In Ms. Jordan Diengdoh vs. SS Chopra, the SC noted that ‘the law relating to judicial separation, divorce, nullity of marriage is far, far from uniform. Surely the time has now come for a complete reform of the law of marriage and make a uniform law applicable to all people irrespective of religion or caste. We suggest that the time has come for the intervention of the legislature in these matters to provide for a uniform code on marriage and divorce.’
Though the Indian Divorce Act, which governs Christian divorce, was amended in 2001 to provide for divorce by ‘mutual consent of parties’, the 1985 case, where divorce was predicated on impotency, highlights the complicated situation and unfair burden on women, in the absence of a uniform law to govern marriages on account of parties belonging to different religions or the general rule for grant of divorce sans religious underpinnings.
In Sarla Mudgal, the Court highlighted that Article 44 aims to separate religion from personal laws in a civilised society. While Article 25 guarantees religious freedom, Article 44 seeks to secularise matters like marriage, divorce, and succession. The Court noted that even though Hindu law has religious origins, it has been secularised, and these secular aspects cannot be protected under Article 25, 26, and 27.
Though the Court’s observation that the above functions of a civilised society are divested from religion may be appreciated or refuted, depending on one’s conviction, it is an ingenious argument. Nevertheless, the problem with it is that it does not account for customary law governing the marriage, divorce, and intestate succession of tribal communities, where oftentimes tribal customary practices precede religious affiliation.
As evident in Meghalaya, in cases of divorce, despite parties being Christian, no child would be deemed as illegitimate if born before or outside wedlock owing to the fact that Khasi society is matrilineal and children inherit from the mother, with the father only being a procreator. A position different from Christian personal law elsewhere. It is axiomatic that the observation by the apex Court in favour of the UCC, has been from the viewpoint of secularising the religious personal laws in India, sans the consideration of tribal customs.
Article 29 of the Constitution provides that minorities with distinct languages, script, and culture have the right to conserve the same. Hence, the question arises, if UCC secularises personal law under Article 44 while protecting religious freedom under Article 25, can tribals whose virtually secular customary laws be protected under Article 29?
In the context of secularising personal laws, I would be remiss if I did not mention the same in relation to the petition for marriage equality presently in the Supreme Court. From the Court’s viewpoint of the UCC, it can be gauged that same-sex marriage equality would fall under the ambit of the judicially imagined UCC, especially after the NALSA and Navtej Johar judgments. Yet, the double standard of the BJP on the same is apparent in its counter affidavit, where it remarked that recognition of any other forms of union would cause complete havoc on the delicate balance of personal laws in the country.
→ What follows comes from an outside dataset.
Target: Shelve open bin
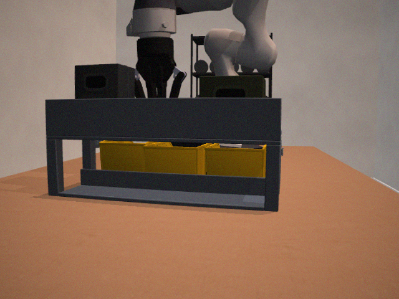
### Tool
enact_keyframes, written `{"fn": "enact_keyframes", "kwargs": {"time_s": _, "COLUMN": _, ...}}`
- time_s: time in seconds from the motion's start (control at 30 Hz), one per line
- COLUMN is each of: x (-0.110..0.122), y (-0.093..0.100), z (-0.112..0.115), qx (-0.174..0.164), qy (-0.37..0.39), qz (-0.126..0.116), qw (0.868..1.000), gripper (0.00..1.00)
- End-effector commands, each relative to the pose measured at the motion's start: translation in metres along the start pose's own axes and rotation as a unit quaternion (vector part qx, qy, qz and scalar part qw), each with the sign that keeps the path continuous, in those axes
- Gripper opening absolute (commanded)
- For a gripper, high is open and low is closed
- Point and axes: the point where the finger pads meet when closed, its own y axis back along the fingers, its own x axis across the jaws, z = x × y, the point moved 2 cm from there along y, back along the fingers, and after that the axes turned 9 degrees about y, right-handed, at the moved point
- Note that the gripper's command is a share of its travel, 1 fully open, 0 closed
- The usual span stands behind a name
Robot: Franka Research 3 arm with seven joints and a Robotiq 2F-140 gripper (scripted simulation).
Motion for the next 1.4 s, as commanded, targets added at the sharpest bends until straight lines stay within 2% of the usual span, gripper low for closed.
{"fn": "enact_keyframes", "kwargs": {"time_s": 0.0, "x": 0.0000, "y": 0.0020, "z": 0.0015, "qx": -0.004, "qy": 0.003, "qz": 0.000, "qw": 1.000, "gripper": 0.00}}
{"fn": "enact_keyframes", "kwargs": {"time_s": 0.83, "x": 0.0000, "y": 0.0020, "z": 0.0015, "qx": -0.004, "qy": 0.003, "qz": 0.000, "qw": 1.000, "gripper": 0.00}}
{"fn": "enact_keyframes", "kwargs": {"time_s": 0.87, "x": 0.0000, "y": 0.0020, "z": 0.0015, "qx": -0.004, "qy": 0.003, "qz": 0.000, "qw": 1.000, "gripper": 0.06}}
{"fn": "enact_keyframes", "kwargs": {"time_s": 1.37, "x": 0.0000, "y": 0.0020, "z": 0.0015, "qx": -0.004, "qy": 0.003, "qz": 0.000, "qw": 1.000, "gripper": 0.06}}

The UCC, observed in Sarla Mudgal, provides an opportunity for women’s rights, secularising personal law, and extending it to sexual minorities. Yet, ironically, attempts to introduce the same are entrenched in opposition from across civil society who fear the perversion of secularism, majoritarianism, and double-standard politicking which underpins the government’s attempt to do so.
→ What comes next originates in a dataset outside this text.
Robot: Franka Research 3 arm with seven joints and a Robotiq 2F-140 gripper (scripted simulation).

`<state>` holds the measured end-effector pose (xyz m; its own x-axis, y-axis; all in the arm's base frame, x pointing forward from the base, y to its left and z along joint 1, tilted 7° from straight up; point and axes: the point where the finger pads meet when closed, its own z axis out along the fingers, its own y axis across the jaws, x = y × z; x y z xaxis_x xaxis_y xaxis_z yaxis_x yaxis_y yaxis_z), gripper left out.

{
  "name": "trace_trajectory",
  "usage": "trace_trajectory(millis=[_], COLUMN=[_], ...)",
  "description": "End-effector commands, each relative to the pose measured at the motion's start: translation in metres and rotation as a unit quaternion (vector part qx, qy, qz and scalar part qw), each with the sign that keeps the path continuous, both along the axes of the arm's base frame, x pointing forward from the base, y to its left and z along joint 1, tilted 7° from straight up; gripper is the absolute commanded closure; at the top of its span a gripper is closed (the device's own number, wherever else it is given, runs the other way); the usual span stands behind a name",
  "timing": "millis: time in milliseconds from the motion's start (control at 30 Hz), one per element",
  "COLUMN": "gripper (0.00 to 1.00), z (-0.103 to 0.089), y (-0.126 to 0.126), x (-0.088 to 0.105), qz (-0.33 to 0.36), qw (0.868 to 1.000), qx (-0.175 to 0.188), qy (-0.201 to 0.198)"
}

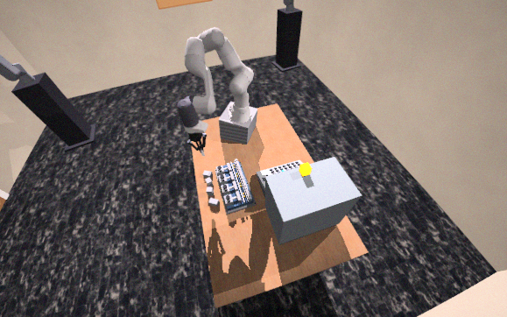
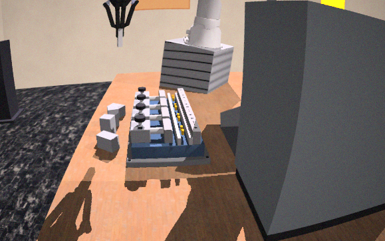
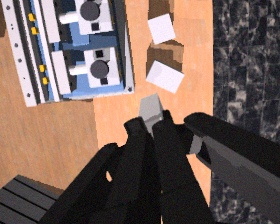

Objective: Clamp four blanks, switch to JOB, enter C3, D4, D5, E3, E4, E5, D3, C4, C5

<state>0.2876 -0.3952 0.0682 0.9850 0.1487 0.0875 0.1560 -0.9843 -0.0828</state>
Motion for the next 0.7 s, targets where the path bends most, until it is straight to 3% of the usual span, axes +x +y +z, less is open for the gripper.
trace_trajectory(millis=[0, 100, 133, 300, 367, 400, 567, 667], gripper=[1.00, 1.00, 0.60, 0.60, 0.60, 0.60, 0.60, 0.60], z=[-0.0315, -0.0353, -0.0353, -0.0353, -0.0353, -0.0353, -0.0353, -0.0353], y=[-0.0164, -0.0170, -0.0170, -0.0170, -0.0170, -0.0170, -0.0170, -0.0170], x=[-0.0119, -0.0138, -0.0138, -0.0138, -0.0138, -0.0138, -0.0138, -0.0138], qz=[0.138, 0.173, 0.187, 0.262, 0.262, 0.300, 0.365, 0.365], qw=[0.990, 0.985, 0.982, 0.964, 0.964, 0.953, 0.929, 0.929], qx=[-0.012, -0.012, -0.013, -0.023, -0.023, -0.027, -0.031, -0.031], qy=[-0.015, -0.017, -0.019, -0.029, -0.029, -0.033, -0.040, -0.040])
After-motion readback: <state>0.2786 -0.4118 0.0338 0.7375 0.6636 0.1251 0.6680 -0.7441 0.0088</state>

Regardless of whether the UCC is implemented either out of judicially imagined benevolence or the political perversion of the BJP, the question of its impact on tribal communities’ remains potent and tribal trepidations of it disregarding constitutionally recognized customary law prevail. Hence, what is the way forward for Meghalaya and the UCC? – Extending Article 371 as in Nagaland and Mizoram, inserting a caveat of exemption in the code or a Presidential notification under Paragraph 12 of the Sixth Schedule?